[Activity] Repeat each record word for word. Leave nothing out.

[Given records]

☆ ☆ ☆ ☆

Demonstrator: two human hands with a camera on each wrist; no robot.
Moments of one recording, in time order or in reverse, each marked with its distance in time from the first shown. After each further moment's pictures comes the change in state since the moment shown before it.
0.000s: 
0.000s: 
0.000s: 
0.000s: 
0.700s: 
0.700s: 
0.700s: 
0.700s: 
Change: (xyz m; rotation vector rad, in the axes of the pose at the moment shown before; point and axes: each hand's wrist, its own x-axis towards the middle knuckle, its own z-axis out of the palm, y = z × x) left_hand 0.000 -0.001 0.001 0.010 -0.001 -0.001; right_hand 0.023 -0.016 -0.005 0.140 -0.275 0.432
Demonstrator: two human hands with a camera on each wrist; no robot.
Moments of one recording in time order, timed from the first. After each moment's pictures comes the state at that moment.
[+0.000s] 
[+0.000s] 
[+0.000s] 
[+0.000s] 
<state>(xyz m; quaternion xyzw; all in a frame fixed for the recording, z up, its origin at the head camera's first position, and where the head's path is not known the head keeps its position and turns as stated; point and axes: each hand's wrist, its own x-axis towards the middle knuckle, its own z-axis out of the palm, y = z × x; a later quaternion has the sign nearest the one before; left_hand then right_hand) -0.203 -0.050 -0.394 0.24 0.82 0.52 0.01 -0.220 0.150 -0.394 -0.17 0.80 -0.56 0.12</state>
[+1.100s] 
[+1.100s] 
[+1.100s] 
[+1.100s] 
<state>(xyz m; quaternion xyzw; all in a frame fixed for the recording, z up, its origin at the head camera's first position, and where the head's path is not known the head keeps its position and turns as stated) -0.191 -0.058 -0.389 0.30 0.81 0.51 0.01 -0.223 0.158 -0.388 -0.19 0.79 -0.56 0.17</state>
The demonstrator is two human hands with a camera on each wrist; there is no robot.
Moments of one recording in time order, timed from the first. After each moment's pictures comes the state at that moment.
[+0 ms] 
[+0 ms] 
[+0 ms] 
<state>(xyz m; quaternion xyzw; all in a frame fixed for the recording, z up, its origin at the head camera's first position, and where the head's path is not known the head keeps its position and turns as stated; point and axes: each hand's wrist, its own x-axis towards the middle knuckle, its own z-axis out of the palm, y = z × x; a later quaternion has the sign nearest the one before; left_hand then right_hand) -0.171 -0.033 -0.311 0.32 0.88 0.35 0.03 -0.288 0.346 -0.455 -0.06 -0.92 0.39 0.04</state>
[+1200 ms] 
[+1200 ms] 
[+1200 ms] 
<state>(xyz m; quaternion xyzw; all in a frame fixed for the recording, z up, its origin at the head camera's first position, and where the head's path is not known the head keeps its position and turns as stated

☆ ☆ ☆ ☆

[Written response]
Demonstrator: two human hands with a camera on each wrist; no robot.
Moments of one recording, in time order or in reverse, each marked with its distance in time from the first shown. After each further moment's pictures comes the change in state since the moment shown before it.
0.000s: 
0.000s: 
0.000s: 
0.000s: 
0.700s: 
0.700s: 
0.700s: 
0.700s: 
Change: (xyz m; rotation vector rad, in the axes of the pose at the moment shown before; point and axes: each hand's wrist, its own x-axis towards the middle knuckle, its own z-axis out of the palm, y = z × x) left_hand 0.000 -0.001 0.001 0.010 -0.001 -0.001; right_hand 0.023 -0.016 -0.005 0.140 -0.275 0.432
Demonstrator: two human hands with a camera on each wrist; no robot.
Moments of one recording in time order, timed from the first. After each moment's pictures comes the state at that moment.
[+0.000s] 
[+0.000s] 
[+0.000s] 
[+0.000s] 
<state>(xyz m; quaternion xyzw; all in a frame fixed for the recording, z up, its origin at the head camera's first position, and where the head's path is not known the head keeps its position and turns as stated; point and axes: each hand's wrist, its own x-axis towards the middle knuckle, its own z-axis out of the palm, y = z × x; a later quaternion has the sign nearest the one before; left_hand then right_hand) -0.203 -0.050 -0.394 0.24 0.82 0.52 0.01 -0.220 0.150 -0.394 -0.17 0.80 -0.56 0.12</state>
[+1.100s] 
[+1.100s] 
[+1.100s] 
[+1.100s] 
<state>(xyz m; quaternion xyzw; all in a frame fixed for the recording, z up, its origin at the head camera's first position, and where the head's path is not known the head keeps its position and turns as stated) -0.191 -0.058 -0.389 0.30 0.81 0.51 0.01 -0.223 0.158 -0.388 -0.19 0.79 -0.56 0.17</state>
The demonstrator is two human hands with a camera on each wrist; there is no robot.
Moments of one recording in time order, timed from the first. After each moment's pictures comes the state at that moment.
[+0 ms] 
[+0 ms] 
[+0 ms] 
<state>(xyz m; quaternion xyzw; all in a frame fixed for the recording, z up, its origin at the head camera's first position, and where the head's path is not known the head keeps its position and turns as stated; point and axes: each hand's wrist, its own x-axis towards the middle knuckle, its own z-axis out of the palm, y = z × x; a later quaternion has the sign nearest the one before; left_hand then right_hand) -0.171 -0.033 -0.311 0.32 0.88 0.35 0.03 -0.288 0.346 -0.455 -0.06 -0.92 0.39 0.04</state>
[+1200 ms] 
[+1200 ms] 
[+1200 ms] 
<state>(xyz m; quaternion xyzw; all in a frame fixed for the recording, z up, its origin at the head camera's first position, and where the head's path is not known the head keeps its position and turns as stated

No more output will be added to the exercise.